EnerVenue raises $100M to accelerate clean energy using nickel-hydrogen

To support the creation of renewable energy, which generates electricity at certain times of the day and less at others, the grid needs a lot of batteries. While lithium-ion works fine for consumer electronics and even electric vehicles, battery startup EnerVenue says it has developed a breakthrough technology to revolutionize stationary energy storage.

The technology itself – the nickel-hydrogen battery – isn’t really new. In fact, it has been used for decades in aerospace applications, to power everything from satellites to the International Space Station and the Hubble Telescope. By the time Stanford University professor (and now EnerVenue president) Yi Cui determined a way to optimize the material and reduce cost, nickel-hydrogen had become too expensive for terrestrial applications.

According to EnerVenue, nickel-hydrogen has several major advantages over lithium-ion: it can withstand super-high and super-low temperatures (so no need for an air conditioner or thermal management system); It requires little or no maintenance; And it has a very long life span.

The technology has caught the eye of two giants in the oil and gas industry, energy infrastructure company Schlumberger and the VC arm of Saudi Aramco, which together with Stanford University have raised $100 million in Series A funding. The investment comes nearly a year after EnerVenue raised $12 million in seed. The company plans to use the funds to increase its nickel-hydrogen battery production, including a Gigafactory in the US, and has a manufacturing and distribution agreement with Schlumberger for international markets.

“I spent about three and a half years before EnerVenue looking for battery storage technology that I thought could compete with lithium-ion,” CEO Jörg Heinemann told in a recent interview. “I had essentially given up.” Then he met Cui, who through his research had managed to bring the cost down from about $20,000 per kilowatt hour to $100 per kilowatt hour – a jaw-dropping reduction that puts it on par with existing energy storage technology. . .

EnerVenue CEO Jörg Heinemann image credit: EnerVenue (Opens in a new window)

Think of a nickel-hydrogen battery as a type of battery-fuel cell hybrid. It charges by building up hydrogen inside a pressure vessel, and when it discharges, the hydrogen is reabsorbed into the water, Heinemann explained. One of the key differences between the batteries in space and the EnerVenue being developed on Earth is the materials. The nickel-hydrogen battery in orbit uses a platinum electrode, which Heinemann said accounts for 70% of the cost of the battery. Legacy technology also uses a ceramic separator, another high cost. EnerVenue’s key innovation is finding new, low-cost and earth-abundant materials (though not the exact ingredients they’re sharing).

Heinemann also indicated that an advanced team within the company is working on a different technology breakthrough that could reduce costs even further, to the extent of about $30 per kilowatt hour or less.

They are not the only benefit. The EnerVenue battery can charge and discharge at different speeds depending on the needs of the customer. This can range from a 10-minute charge or discharge to as slow as a charge-discharge cycle of 10-20 hours, though the company is optimizing for about 2 hours of charge and 4-8 hours of discharge.
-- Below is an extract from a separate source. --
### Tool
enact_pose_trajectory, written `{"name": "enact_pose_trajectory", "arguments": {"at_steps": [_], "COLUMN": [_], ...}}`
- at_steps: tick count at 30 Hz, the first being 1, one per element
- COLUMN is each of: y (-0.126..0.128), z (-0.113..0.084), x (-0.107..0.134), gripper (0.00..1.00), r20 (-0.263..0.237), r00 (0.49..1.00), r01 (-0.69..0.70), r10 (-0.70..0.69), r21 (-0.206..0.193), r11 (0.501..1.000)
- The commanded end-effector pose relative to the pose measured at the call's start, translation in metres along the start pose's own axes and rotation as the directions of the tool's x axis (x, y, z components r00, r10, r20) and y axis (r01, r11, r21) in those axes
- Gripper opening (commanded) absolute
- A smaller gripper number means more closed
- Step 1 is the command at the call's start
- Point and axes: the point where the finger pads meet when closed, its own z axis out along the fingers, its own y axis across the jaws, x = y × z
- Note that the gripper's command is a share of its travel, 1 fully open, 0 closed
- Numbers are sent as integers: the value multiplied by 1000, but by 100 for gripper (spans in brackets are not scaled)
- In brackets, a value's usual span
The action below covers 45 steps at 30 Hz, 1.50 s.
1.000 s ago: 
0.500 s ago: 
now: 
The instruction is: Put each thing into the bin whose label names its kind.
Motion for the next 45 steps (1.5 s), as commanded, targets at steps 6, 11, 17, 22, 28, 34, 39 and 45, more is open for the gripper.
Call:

EnerVenue’s batteries are also designed for 30,000 cycles without experiencing performance degradation.

“As renewable energy gets cheaper and cheaper, you have a lot of time of day, let’s say, a 1-4 hour window of free electricity that can be used to charge something , and then it has to be sent faster or slower depending on when the grid needs it,” he said. “And our batteries do really well.”
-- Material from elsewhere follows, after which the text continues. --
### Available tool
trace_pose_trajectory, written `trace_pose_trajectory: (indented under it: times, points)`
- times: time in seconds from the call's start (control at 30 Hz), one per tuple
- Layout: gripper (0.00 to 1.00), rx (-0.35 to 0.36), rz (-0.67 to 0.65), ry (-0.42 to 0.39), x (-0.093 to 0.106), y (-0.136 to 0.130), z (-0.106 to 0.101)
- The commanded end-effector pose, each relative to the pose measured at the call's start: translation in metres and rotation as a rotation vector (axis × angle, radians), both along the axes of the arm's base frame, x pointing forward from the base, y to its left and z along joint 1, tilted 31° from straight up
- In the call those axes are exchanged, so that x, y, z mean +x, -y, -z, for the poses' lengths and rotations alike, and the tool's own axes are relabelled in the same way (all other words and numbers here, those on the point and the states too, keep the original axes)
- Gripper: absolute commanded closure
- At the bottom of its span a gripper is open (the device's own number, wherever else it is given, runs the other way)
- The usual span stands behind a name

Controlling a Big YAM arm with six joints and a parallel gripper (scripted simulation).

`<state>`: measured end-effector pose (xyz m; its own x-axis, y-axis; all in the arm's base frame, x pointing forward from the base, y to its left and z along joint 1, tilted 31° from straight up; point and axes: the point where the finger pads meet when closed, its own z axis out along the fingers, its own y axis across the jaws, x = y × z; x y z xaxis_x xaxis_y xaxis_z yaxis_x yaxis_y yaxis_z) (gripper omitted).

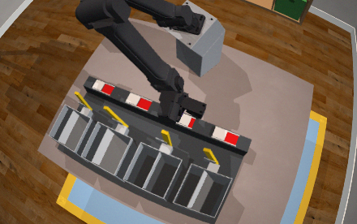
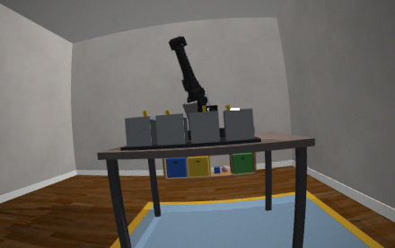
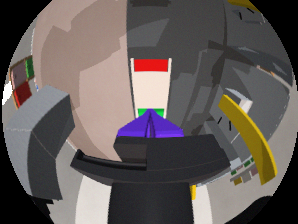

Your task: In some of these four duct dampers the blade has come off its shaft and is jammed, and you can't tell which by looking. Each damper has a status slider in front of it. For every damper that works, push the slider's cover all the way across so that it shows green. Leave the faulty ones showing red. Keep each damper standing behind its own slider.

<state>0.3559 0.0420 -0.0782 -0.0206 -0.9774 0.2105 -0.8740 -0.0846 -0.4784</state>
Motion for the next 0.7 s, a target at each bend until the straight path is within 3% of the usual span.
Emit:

It is worth mentioning that this round was funded by two companies that are big in the oil and gas industry. “I think it’s almost 100% of the oil and gas industry that is now largely moving to renewable energy,” Heinemann said. “They all look to the future, as the energy mix is ​​changing. We’re going to be 75% renewable by the middle of the century, with most thinking it’s going to happen sooner, and they’re based on studies that show the oil and gas industry.” They did it. They see it and they know they need a new play.”

image credit: EnerVenue

Don’t expect nickel-hydrogen to appear on your iPhone anytime soon. The technology is big and heavy – even with as little done as possible, a nickel-hydrogen battery is still around the size of a two-liter water flask, so lithium-ion is certainly a future. will play a major role.

Stationary energy storage may have a different future. EnerVenue is currently in on-site “late-stage” discussions and partners to produce one gigawatt-hour of batteries annually for a United States factory, with the goal of eventually scaling back even beyond that. Heinemann estimates that the tooling cap-X should be just 20% of the lithium ion per megawatt hour. Under the partnership with Schlumberger, the infrastructure company will manufacture the batteries separately and sell them in Europe and the Middle East.

“It’s a technology that works today,” Heinemann said. “We’re not waiting for a technology breakthrough, we don’t have a science project in our future that we have to achieve to prove something. We know it works.”